Good news for CPU and GPU is that division and square roots can be added to the main loop in such a way that their latency is completely hidden, so again there is almost no slowdown.

Performance

The following table summarizes performance level for different hardware, relative to current Monero PoW (CryptonightV1):

Performance = CNv2 hashrate / CNv1 hashrate

Source:

Hardware CNv1 hashrate CNv2 hashrate Performance
Intel Core i7 7700 302 H/s 305 H/s 101.0%
Intel Core i5 3210M (2 threads) 73.6 H/s 74.2 H/s 100.8%
AMD Ryzen 5 2600 630.6 H/s 627.3 H/s 99.5%
AMD Radeon RX 560 466.2 H/s 461.8 H/s 99.05%
GTX1060 6GB 520 H/s 512 H/s 98.46%
GTX 1050 325 H/s 318 H/s 97.8%
4x Vega 56 (Cast XMR 1.5.0) 7585 H/s 7331 H/s 96.65%
2x Xeon E5-2699 v4 1923.7 H/s 1846.0 H/s 95.96%
Vega 64 (SRBMiner 1.6.8) 2145 H/s 2049 H/s 95.52%
RX580 8GB+RX480 4GB+RX570 4GB+RX470 4GB 3530 H/s 3350 H/s 94.9%
GTX 970 483 H/s 455 H/s 94.2%
4x Xeon E7-8837 1624 H/s 1525 H/s 93.9%
Radeon RX 550 528 H/s 494 H/s 93.56%
Intel Core i7 2600k 287.5 H/s 267.9 H/s 91.9%
Intel Core i5 3210M (1 thread) 74.3 H/s 68.3 H/s 91.9%
8x Nvidia GTX 750 1GB 1883.8 H/s 1713.2 H/s 90.94%
Radeon R7 370 418.1 H/s 328.6 H/s 78.6%

Overall, it seems that all CPU/GPU hardware will get a minimal performance hit.
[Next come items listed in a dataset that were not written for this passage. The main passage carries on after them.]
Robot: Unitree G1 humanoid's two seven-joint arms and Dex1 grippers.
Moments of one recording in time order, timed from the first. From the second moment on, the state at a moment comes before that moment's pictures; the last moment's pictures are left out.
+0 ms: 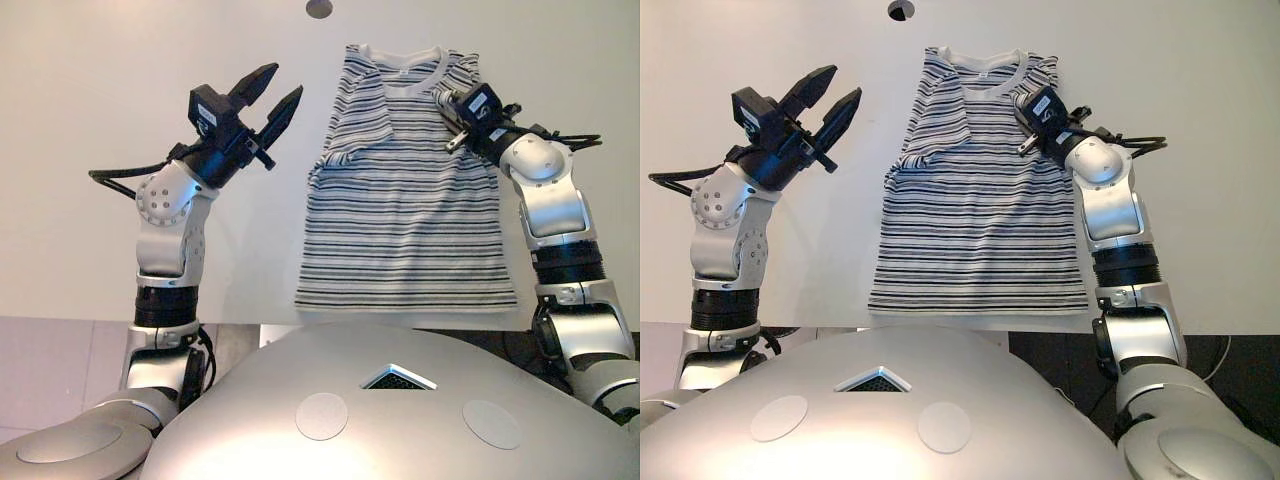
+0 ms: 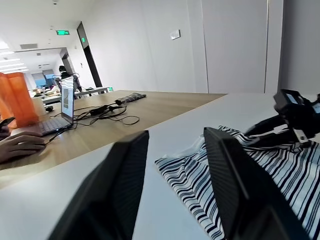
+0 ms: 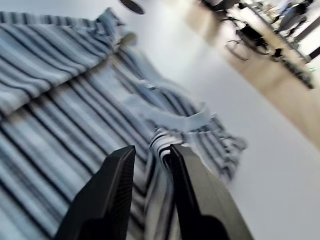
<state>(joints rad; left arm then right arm) 0.03 0.31 -0.03 -0.18 -0.27 -0.06 -0.63 -0.16 -0.47 0.15 0.09 -0.06 0.25 0.56</state>
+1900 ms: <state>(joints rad) 0.39 0.90 -0.27 -0.23 0.68 -1.02 -0.42 0.69 -1.04 -0.25 -0.41 -0.16 -0.37 1.11</state>
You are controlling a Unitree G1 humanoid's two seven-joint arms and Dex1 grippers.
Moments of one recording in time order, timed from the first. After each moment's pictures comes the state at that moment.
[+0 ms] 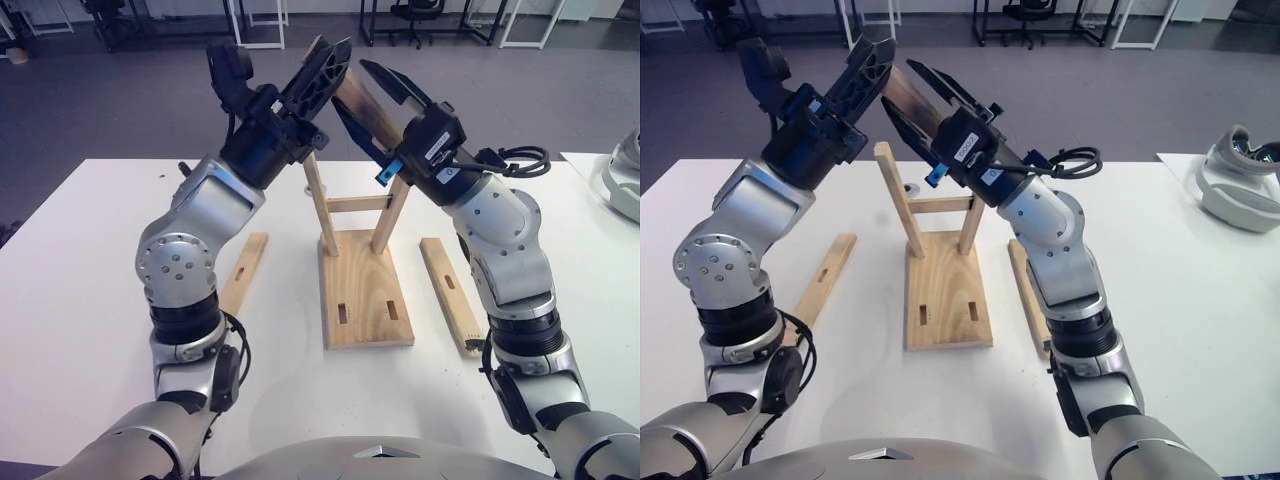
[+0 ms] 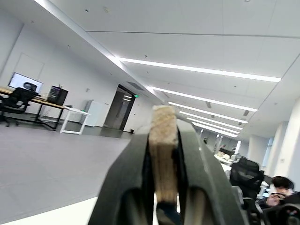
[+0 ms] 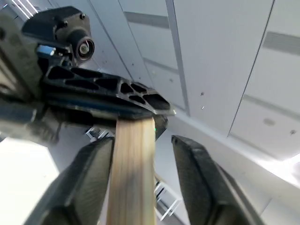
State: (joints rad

On the other side, ASIC/FPGA which use external memory for scratchpad will get 4 times slower due to increased bandwidth usage. ASIC/FPGA which use on-chip memory for scratchpad will get ~8-10 times slower because of high latencies introduced with division and square root calculations: they just don't have enough on-chip memory to hide these latencies with many parallel Cryptonight calculations.